• [Assignment] The full listing, from first line to last, should be set down again exactly.
___
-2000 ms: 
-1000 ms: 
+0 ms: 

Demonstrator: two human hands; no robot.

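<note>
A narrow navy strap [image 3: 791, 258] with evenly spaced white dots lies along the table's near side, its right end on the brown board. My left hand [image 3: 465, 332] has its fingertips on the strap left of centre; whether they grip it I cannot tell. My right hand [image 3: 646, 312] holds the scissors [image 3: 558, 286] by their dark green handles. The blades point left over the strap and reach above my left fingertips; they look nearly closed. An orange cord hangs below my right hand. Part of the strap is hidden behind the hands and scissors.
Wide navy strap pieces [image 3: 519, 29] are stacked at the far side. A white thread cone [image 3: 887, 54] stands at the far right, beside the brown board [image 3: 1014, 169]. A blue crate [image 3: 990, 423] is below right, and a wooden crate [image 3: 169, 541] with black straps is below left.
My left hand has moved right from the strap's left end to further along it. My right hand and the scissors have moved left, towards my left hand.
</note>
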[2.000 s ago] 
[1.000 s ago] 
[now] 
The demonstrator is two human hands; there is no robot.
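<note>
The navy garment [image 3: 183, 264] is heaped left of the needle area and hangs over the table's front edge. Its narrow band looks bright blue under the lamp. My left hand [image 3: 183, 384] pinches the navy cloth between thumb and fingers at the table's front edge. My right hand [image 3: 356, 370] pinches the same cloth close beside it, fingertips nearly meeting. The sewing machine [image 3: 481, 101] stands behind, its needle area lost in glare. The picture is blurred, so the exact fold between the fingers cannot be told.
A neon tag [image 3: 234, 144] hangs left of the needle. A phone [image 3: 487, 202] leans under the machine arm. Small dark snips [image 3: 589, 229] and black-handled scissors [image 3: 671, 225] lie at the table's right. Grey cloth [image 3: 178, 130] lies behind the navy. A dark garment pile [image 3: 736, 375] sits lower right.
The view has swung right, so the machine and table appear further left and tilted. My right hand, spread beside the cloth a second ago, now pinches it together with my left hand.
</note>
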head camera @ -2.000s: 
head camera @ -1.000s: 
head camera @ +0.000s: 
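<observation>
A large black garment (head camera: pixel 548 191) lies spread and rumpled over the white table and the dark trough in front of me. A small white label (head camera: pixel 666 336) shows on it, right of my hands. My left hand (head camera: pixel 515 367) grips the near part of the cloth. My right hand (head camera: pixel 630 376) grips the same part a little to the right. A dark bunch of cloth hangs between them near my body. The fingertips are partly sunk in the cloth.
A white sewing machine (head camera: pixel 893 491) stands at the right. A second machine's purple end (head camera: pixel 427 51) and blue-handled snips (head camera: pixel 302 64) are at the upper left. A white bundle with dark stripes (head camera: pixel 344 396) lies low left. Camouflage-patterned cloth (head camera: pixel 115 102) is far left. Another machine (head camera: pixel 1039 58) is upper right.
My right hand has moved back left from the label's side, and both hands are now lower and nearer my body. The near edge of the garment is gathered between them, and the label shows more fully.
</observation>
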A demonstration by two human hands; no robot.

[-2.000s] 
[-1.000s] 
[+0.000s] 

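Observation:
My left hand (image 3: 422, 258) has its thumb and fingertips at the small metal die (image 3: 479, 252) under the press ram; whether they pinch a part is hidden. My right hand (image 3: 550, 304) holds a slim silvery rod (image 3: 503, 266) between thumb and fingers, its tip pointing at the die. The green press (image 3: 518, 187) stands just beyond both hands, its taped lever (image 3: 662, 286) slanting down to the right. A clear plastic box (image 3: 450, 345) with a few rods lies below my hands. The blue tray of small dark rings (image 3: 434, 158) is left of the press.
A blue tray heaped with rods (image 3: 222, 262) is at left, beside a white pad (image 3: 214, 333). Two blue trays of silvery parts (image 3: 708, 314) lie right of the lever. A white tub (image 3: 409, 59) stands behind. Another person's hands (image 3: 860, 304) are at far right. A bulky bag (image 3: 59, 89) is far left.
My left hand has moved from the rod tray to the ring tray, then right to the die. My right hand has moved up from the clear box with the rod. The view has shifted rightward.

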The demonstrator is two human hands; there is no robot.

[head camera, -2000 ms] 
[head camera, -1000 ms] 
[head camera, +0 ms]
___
• [Answer to this exercise]
-2000 ms: 
-1000 ms: 
+0 ms: 

Demonstrator: two human hands; no robot.

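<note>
A narrow navy strap [image 3: 791, 258] with evenly spaced white dots lies along the table's near side, its right end on the brown board. My left hand [image 3: 465, 332] has its fingertips on the strap left of centre; whether they grip it I cannot tell. My right hand [image 3: 646, 312] holds the scissors [image 3: 558, 286] by their dark green handles. The blades point left over the strap and reach above my left fingertips; they look nearly closed. An orange cord hangs below my right hand. Part of the strap is hidden behind the hands and scissors.
Wide navy strap pieces [image 3: 519, 29] are stacked at the far side. A white thread cone [image 3: 887, 54] stands at the far right, beside the brown board [image 3: 1014, 169]. A blue crate [image 3: 990, 423] is below right, and a wooden crate [image 3: 169, 541] with black straps is below left.
My left hand has moved right from the strap's left end to further along it. My right hand and the scissors have moved left, towards my left hand.
</note>
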[2.000 s ago] 
[1.000 s ago] 
[now] 
The demonstrator is two human hands; there is no robot.
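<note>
The navy garment [image 3: 183, 264] is heaped left of the needle area and hangs over the table's front edge. Its narrow band looks bright blue under the lamp. My left hand [image 3: 183, 384] pinches the navy cloth between thumb and fingers at the table's front edge. My right hand [image 3: 356, 370] pinches the same cloth close beside it, fingertips nearly meeting. The sewing machine [image 3: 481, 101] stands behind, its needle area lost in glare. The picture is blurred, so the exact fold between the fingers cannot be told.
A neon tag [image 3: 234, 144] hangs left of the needle. A phone [image 3: 487, 202] leans under the machine arm. Small dark snips [image 3: 589, 229] and black-handled scissors [image 3: 671, 225] lie at the table's right. Grey cloth [image 3: 178, 130] lies behind the navy. A dark garment pile [image 3: 736, 375] sits lower right.
The view has swung right, so the machine and table appear further left and tilted. My right hand, spread beside the cloth a second ago, now pinches it together with my left hand.
</note>
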head camera @ -2.000s: 
head camera @ -1.000s: 
head camera @ +0.000s: 
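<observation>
A large black garment (head camera: pixel 548 191) lies spread and rumpled over the white table and the dark trough in front of me. A small white label (head camera: pixel 666 336) shows on it, right of my hands. My left hand (head camera: pixel 515 367) grips the near part of the cloth. My right hand (head camera: pixel 630 376) grips the same part a little to the right. A dark bunch of cloth hangs between them near my body. The fingertips are partly sunk in the cloth.
A white sewing machine (head camera: pixel 893 491) stands at the right. A second machine's purple end (head camera: pixel 427 51) and blue-handled snips (head camera: pixel 302 64) are at the upper left. A white bundle with dark stripes (head camera: pixel 344 396) lies low left. Camouflage-patterned cloth (head camera: pixel 115 102) is far left. Another machine (head camera: pixel 1039 58) is upper right.
My right hand has moved back left from the label's side, and both hands are now lower and nearer my body. The near edge of the garment is gathered between them, and the label shows more fully.
</observation>
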A demonstration by two human hands; no robot.

[-2.000s] 
[-1.000s] 
[+0.000s] 

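Observation:
My left hand (image 3: 422, 258) has its thumb and fingertips at the small metal die (image 3: 479, 252) under the press ram; whether they pinch a part is hidden. My right hand (image 3: 550, 304) holds a slim silvery rod (image 3: 503, 266) between thumb and fingers, its tip pointing at the die. The green press (image 3: 518, 187) stands just beyond both hands, its taped lever (image 3: 662, 286) slanting down to the right. A clear plastic box (image 3: 450, 345) with a few rods lies below my hands. The blue tray of small dark rings (image 3: 434, 158) is left of the press.
A blue tray heaped with rods (image 3: 222, 262) is at left, beside a white pad (image 3: 214, 333). Two blue trays of silvery parts (image 3: 708, 314) lie right of the lever. A white tub (image 3: 409, 59) stands behind. Another person's hands (image 3: 860, 304) are at far right. A bulky bag (image 3: 59, 89) is far left.
My left hand has moved from the rod tray to the ring tray, then right to the die. My right hand has moved up from the clear box with the rod. The view has shifted rightward.
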
The demonstrator is two human hands; there is no robot.

[head camera, -2000 ms] 
[head camera, -1000 ms] 
[head camera, +0 ms]

That finishes the answer to the exercise.